A lot of UB today in C was not UB then, because the compiler would never reach the places.

Strict aliasing comes to mind. Violating it allows for some really useful hacks relating to memory safety but alas, these days (ehem, since C89) it breaks portability.

 

[Riven Skaye]

things that can not be specified because they’re not portable

This is what implementation-defined and unspecified are for. There are plenty definitions that are left up to the implementation precisely because their behavior isn't portable and the usual fix is "let the implementor deal with this" and sometimes they'll even require an explanation with the implementation.

using processor specific features

That's what tools like inline assembly or feature detection and intrinsics are for.

They treated C as a portable assembler [...] A lot of UB today in C was not UB then

Yeah, those were simpler times for sure. That came with its own problems though, as not every compiler/target/host combination would agree on what the output should be. As more variables entered that equation the standard had to grow and adapt.
A lot of the named (and unnamed) UB now also just wasn't considered. There's a reason the spec included the catch-all that any behavior not described by the spec is implicitly undefined.

The LLVM project has a nice posting about how the order of optimization passes may alter the program in UB ways

This definitely makes for a great read. A lot of time and energy has been spent on making sure behavior is being upheld when optimizing, and I think the use of a more flexible Intermediate Representation is a very good way to reason about behavior before changing what's happening. On the other hand, that's also why LLVM will sometimes do very funky things when it encounters UB.

Strict aliasing comes to mind. Violating it allows for

Was this ever clearly defined behavior though? As far as I can tell with a cursory search, this was more "not explicitly mentioned" than "absolutely fine and behaves as expected."

 

[Crivens]

That's what tools like inline assembly or feature detection and intrinsics are for.

Inline assembly is not a tool, it is a 50 push-up offense.

 

[kpedersen]

Was this ever clearly defined behavior though?

Not really, then again the early C specs didn't define much as formally defined behavior. It was defined by a few vendor specific compilers (talking DOS era here) possibly as extensions (arguably similar to gcc's -fno-strict-aliasing). Interestingly some embedded allocators still use it as part of their implementation, since they don't need to claim to be portable.

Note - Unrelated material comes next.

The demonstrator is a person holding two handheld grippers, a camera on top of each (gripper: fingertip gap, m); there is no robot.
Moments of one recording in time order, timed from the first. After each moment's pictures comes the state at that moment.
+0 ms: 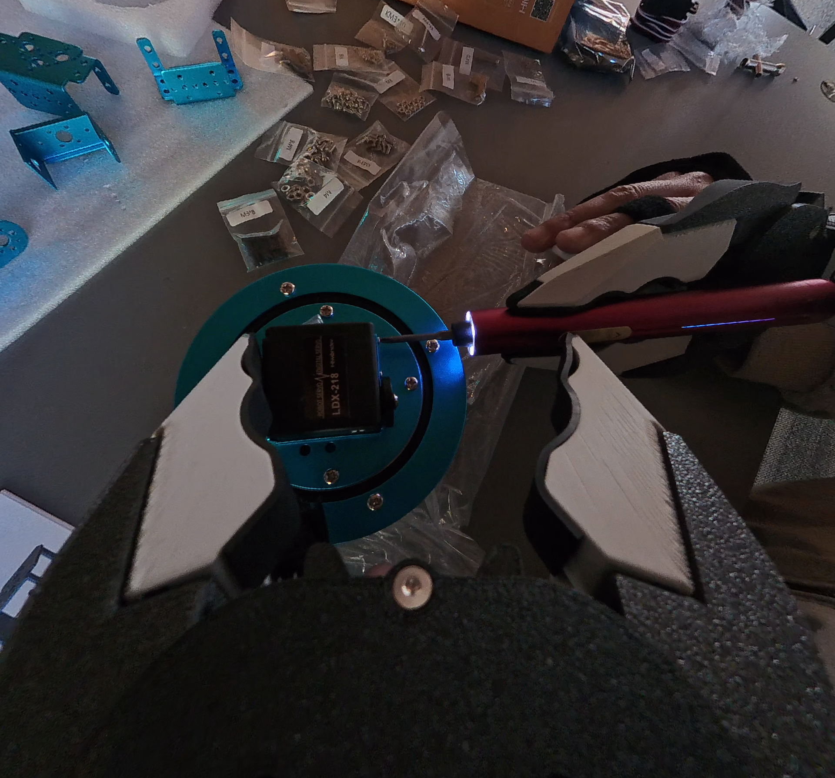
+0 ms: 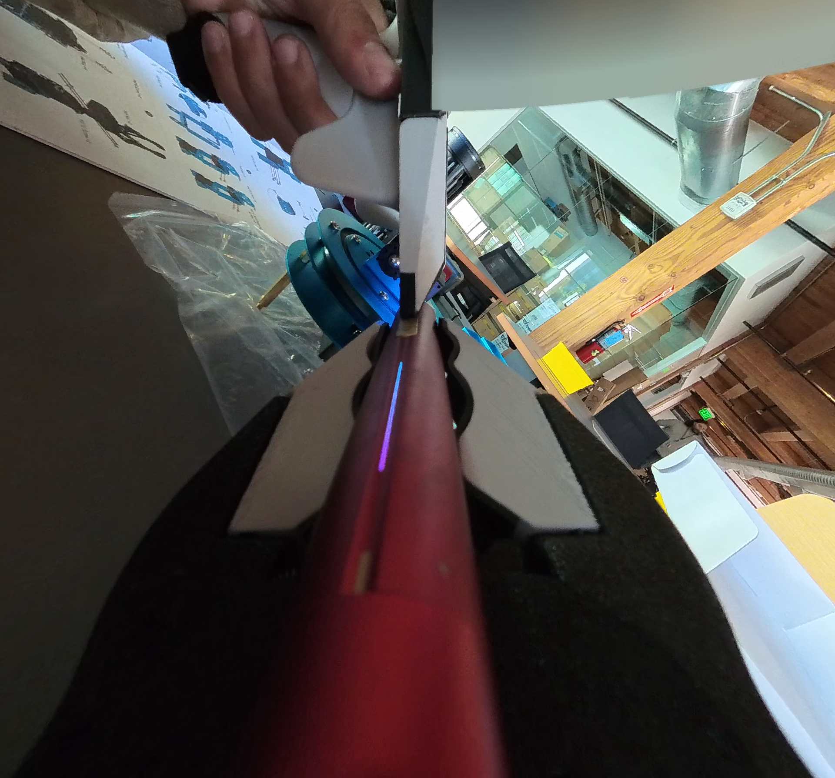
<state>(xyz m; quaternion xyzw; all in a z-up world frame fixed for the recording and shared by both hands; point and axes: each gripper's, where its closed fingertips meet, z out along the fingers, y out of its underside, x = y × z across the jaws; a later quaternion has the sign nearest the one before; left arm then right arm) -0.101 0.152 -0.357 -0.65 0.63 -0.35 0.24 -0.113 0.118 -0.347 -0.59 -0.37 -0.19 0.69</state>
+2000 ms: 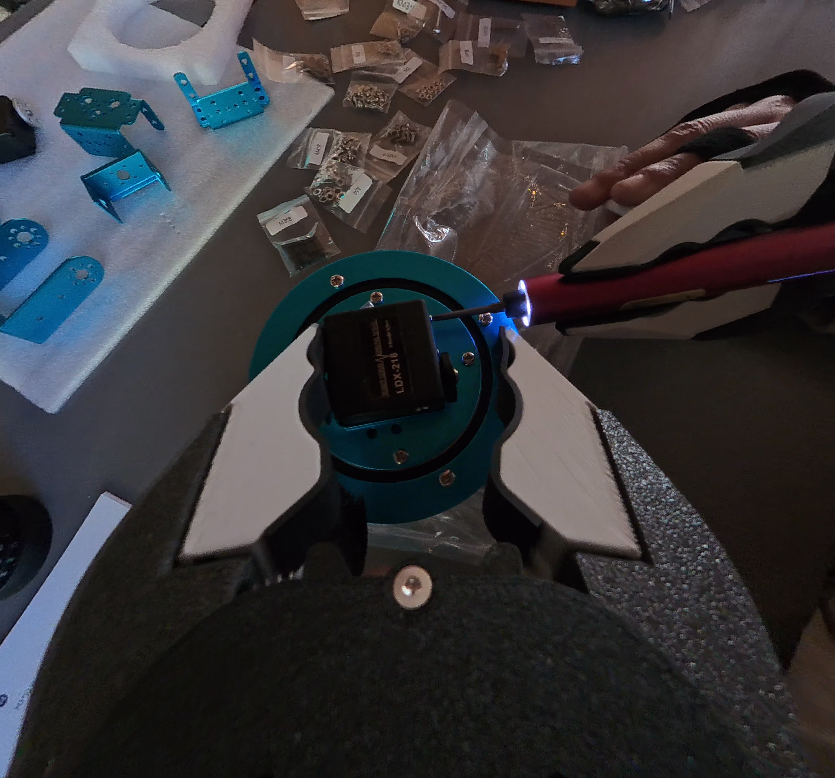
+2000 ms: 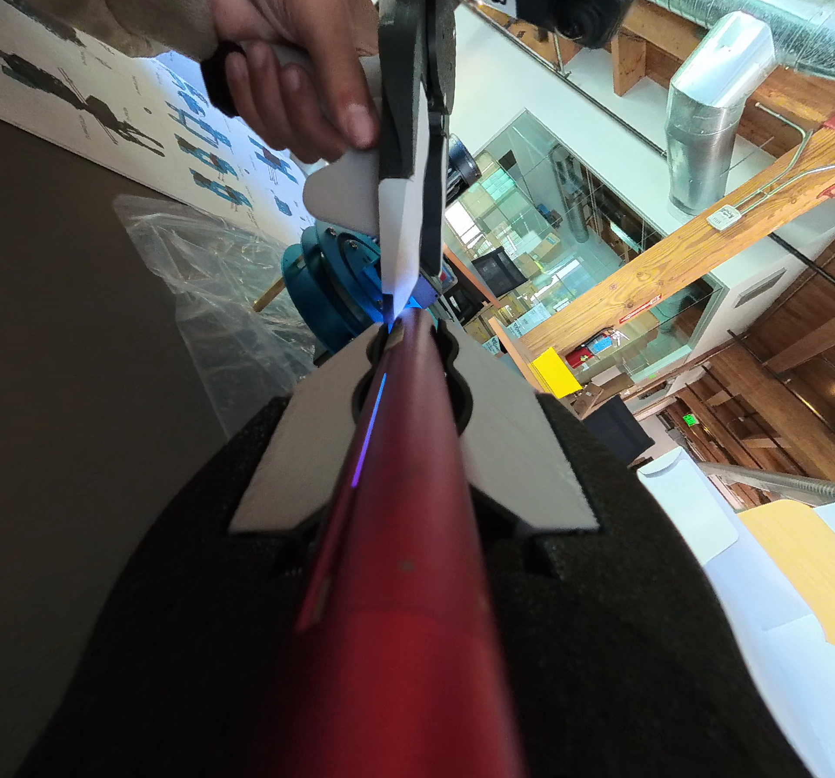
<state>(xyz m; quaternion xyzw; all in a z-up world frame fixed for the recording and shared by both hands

The last large project I know of to violate it was Python 2 (PEP 3123).

 

[bgavin]

I use inline ASM when the need arises.
I came from an ASM background so inline is just another familiar tool for me.

 

[kent_dorfman766]

idk why people venerate c, there's been like half a century of work in programming language theory since then

OK. Lemme answer your question from my POV.

At the end of the day a programming language must produce machine code that works and is optimized for a particular CPU. The C language very elegantly allows programmers to produce human-readable code that is easily translated into machine code, while they can visualize and infer what's going on under the hood. That is ultra-important to programmers who are producing things like OSs, embedded code, applied science apps, etc. (ie my fields of interest)

When heavy algorithmic or complex ideas need to be modeled C++ is still a good option (irrelevant of all the fluff added to it) because it is still easy to visualize the translation to low level concepts, given its roots in C.

 

[Crivens]

bgavin do you use guards for checking what CPU is installed? I once had a tool where some cool haxor used inline assembly, for x86, without guards. Because all the world is a vax, you know? And it was only one instruction. Running that on a big endian machine created havoc. It was a file system tool, by the way. Since then I strongly oppose inline assembler and prefer to teach the compiler some tricks so I don't need inline assembler.